Recently ignored by the media were findings presented at the annual meeting of the American Association of Clinical Endocrinology (AACE) from a study investigating the impact of a diet high in saturated fat on blood pressure. Published in the March/April issue of Endocrine Practice (abstract 201) A High Fat Diet in Obese Patients Induces Weight Loss, Leads to Improved Insulin Resistance, and Lowers Systolic Blood Pressure Despite Marked Increase in Dietary Sodium researchers concluded that their results were consistent with previous studies.
The study included 23 obese, hypertensive patients with documented atherosclerotic cardiovascular disease. The very type of patient who is counseled to eat a low-fat, low sodium diet to reduce their risks. Instead of the traditional dietary recommendation, researchers had these subjects consume a diet high in saturated fat (50% of their total calories) while restricting starches. Yes, a low-carb diet.
Not surprisingly, the group experienced weight loss even while eating whatever they wanted from the allowed foods (ad libitum consumption). In addition, they also lowered their blood pressure (the primary focus of the study) and improved insulin sensitivity.
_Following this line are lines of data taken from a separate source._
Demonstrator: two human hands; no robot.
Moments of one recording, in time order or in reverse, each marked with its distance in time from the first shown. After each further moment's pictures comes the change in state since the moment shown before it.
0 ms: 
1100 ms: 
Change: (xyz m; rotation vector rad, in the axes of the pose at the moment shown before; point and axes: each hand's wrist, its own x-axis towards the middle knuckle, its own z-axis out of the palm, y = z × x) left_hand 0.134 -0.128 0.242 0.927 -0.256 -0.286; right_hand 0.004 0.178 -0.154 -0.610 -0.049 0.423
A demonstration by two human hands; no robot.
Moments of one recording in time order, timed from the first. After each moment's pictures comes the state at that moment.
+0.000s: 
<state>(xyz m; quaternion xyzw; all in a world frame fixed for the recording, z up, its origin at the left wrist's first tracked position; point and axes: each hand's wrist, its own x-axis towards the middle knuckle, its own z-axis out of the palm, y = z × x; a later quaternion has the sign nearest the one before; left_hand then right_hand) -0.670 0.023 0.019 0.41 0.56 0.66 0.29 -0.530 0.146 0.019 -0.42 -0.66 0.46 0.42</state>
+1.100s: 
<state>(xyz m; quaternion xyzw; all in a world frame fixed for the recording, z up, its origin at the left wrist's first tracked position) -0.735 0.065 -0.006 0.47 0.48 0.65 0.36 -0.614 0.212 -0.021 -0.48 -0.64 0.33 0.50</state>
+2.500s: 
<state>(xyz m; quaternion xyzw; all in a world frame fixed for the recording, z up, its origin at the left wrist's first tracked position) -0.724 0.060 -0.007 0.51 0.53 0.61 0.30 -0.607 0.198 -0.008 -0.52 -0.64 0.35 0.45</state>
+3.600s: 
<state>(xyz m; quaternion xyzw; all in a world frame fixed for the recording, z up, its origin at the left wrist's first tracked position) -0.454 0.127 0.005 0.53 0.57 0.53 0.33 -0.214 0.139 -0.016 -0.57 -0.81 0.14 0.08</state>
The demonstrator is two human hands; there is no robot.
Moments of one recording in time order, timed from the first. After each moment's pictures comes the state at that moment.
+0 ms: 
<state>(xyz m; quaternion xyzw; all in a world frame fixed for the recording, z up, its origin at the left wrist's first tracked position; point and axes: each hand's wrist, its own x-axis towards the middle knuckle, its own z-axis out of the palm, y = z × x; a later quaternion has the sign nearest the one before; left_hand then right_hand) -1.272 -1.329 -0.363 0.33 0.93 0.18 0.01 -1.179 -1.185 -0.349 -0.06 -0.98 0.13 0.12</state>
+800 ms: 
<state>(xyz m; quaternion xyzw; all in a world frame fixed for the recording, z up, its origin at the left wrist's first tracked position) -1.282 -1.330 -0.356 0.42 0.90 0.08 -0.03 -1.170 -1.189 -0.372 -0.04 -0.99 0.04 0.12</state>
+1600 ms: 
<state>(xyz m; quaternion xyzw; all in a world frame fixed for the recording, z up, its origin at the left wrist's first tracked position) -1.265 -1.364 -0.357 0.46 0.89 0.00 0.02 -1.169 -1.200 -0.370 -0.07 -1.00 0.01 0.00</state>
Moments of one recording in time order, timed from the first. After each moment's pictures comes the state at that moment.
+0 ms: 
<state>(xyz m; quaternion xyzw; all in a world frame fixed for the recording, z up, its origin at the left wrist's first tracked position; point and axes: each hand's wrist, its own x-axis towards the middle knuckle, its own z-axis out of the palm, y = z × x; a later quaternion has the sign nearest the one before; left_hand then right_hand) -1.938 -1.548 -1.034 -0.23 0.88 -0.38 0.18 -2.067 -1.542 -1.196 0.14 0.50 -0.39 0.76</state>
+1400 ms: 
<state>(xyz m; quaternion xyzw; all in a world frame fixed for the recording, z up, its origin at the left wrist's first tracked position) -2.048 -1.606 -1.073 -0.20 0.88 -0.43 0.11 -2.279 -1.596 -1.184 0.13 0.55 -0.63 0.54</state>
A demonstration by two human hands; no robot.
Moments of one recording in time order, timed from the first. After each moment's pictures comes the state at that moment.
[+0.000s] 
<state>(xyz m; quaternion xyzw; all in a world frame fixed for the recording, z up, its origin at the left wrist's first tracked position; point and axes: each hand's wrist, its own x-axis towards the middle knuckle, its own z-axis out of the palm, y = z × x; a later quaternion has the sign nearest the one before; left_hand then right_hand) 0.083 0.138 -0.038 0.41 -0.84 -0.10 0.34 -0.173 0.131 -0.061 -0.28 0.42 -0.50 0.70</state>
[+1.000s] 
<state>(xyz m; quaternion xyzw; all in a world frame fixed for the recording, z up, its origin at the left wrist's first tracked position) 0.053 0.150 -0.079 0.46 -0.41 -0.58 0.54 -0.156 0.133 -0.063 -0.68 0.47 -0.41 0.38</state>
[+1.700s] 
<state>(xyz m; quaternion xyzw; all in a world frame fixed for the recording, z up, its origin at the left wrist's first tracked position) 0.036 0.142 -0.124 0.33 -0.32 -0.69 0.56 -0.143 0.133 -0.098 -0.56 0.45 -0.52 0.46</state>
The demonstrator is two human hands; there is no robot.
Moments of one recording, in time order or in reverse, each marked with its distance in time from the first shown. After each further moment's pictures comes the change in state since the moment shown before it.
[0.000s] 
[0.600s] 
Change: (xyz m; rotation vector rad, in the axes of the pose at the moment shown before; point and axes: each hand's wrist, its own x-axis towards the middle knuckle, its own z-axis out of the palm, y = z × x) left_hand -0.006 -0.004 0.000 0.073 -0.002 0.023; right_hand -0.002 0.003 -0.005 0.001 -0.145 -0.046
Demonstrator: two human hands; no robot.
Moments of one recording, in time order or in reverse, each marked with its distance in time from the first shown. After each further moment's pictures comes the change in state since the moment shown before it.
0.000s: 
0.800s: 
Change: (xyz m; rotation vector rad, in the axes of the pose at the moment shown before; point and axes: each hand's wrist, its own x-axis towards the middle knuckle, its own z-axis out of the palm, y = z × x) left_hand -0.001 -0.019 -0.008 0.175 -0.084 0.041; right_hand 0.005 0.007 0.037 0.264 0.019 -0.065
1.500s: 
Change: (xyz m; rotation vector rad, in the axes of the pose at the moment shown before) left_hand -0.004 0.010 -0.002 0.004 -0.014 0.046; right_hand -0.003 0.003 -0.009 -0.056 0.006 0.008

Oh, and did I mention they did this while consuming more sodium too?
Dr. James Hays and colleagues previously reported in the Mayo Clinic Proceedings that the patients achieved significant improvements in a number of cardiovascular risk factors, including reductions in total triglycerides, triglycerides, very low density lipoprotein (vLDL), and vLDL particle size. Additionally, while LDL and HDL concentrations were unchanged, there were significant increases in HDL and LDL particle size.
So, not only did they improve insulin sensitivity, lower blood pressure, and lose weight, they also reduced their risks because their cholesterol levels improved. Add to that those participating either reduced or eliminated their medications during the trial period.
These findings, along with dozens of other studies, continue to support the use of carbohydrate restriction as a dietary intervention for both weight loss and health risk reduction. Taken as a whole body of evidence, the data suggests we must focus our attention not on dietary sodium and fat but on fasting insulin and insulin sensitivity as part of the process to determine the best dietary intervention to reduce health risks and weight.